Trusting the Community of Faith
by friar Martin Day, OFM Conv.
I did a test question at morning Mass lately, asking the friars “When did you first hear of “synodality?” No one recalled hearing about it growing up and one friar indicated that his first encounter with the term was less than a year ago. That raises another question that might be lurking in the back of our minds, “If I’m just now hearing of the term, how important can it be?”
The more we look into what synodality means, though, the more we can see its connection with things we have grown up with, scripture passages, for example, which have synodality written all over them. One such passage that comes to my mind is the story in the Acts of the Apostles (Acts 1:15ff.), where Peter stood up amid the assembled community (about 120 people) and told them they must pick a replacement for Judas. Peter gives some direction regarding the qualifications of the person to be chosen, but it is the work of the entire community to discern who that will be. The process is to be an exercise in co-responsibility. The community arrives at the names of two qualified candidates and then leaves it up to the Lord to determine by lot which one will become a member of the Twelve.

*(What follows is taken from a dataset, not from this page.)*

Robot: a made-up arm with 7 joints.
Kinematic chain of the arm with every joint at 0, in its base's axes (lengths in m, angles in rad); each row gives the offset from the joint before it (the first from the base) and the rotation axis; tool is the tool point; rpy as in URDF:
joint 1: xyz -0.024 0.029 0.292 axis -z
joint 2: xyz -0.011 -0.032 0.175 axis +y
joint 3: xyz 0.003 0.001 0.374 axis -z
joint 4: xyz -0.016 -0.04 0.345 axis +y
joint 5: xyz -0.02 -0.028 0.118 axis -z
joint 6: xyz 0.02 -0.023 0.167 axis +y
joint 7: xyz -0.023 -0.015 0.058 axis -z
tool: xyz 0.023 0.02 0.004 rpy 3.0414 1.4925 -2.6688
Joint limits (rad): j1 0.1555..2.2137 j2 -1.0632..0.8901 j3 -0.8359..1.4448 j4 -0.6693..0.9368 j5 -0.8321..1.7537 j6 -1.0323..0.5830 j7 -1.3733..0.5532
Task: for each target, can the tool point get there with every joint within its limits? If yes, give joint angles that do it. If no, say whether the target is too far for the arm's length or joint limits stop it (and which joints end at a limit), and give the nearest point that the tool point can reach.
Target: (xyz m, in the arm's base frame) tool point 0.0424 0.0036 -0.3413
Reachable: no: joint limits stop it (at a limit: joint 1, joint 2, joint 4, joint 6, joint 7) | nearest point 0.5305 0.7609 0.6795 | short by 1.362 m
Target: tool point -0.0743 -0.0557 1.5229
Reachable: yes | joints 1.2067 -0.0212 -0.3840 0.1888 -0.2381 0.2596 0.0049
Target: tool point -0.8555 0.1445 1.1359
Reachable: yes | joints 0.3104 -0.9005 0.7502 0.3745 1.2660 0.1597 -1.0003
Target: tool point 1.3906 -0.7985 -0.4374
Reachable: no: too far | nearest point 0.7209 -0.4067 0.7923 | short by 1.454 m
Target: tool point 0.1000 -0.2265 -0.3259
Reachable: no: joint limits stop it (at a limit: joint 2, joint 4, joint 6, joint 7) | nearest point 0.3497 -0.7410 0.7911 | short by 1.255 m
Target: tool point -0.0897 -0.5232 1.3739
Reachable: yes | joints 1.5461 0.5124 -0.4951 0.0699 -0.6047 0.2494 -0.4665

The entire community took up the task because everyone in the community was qualified—they all participated in the communion the Holy Spirit establishes among the faithful. That is the Holy Spirit’s first gift, communion with God and with one another.
St. Paul spends a good deal of time in his letters listing the various gifts of the Holy Spirit present in the communities he ministered to. That might lead us to forget that the first and most important gift is the Holy Spirit himself. We might enjoy specific gifts like administration, or speaking in tongues, but we all take part in the gift of being able to be inspired by the Holy Spirit. A community of faith that is serious about following the Holy Spirit’s lead will leave room for that inspiration, regardless of where it occurs. That requires synodality.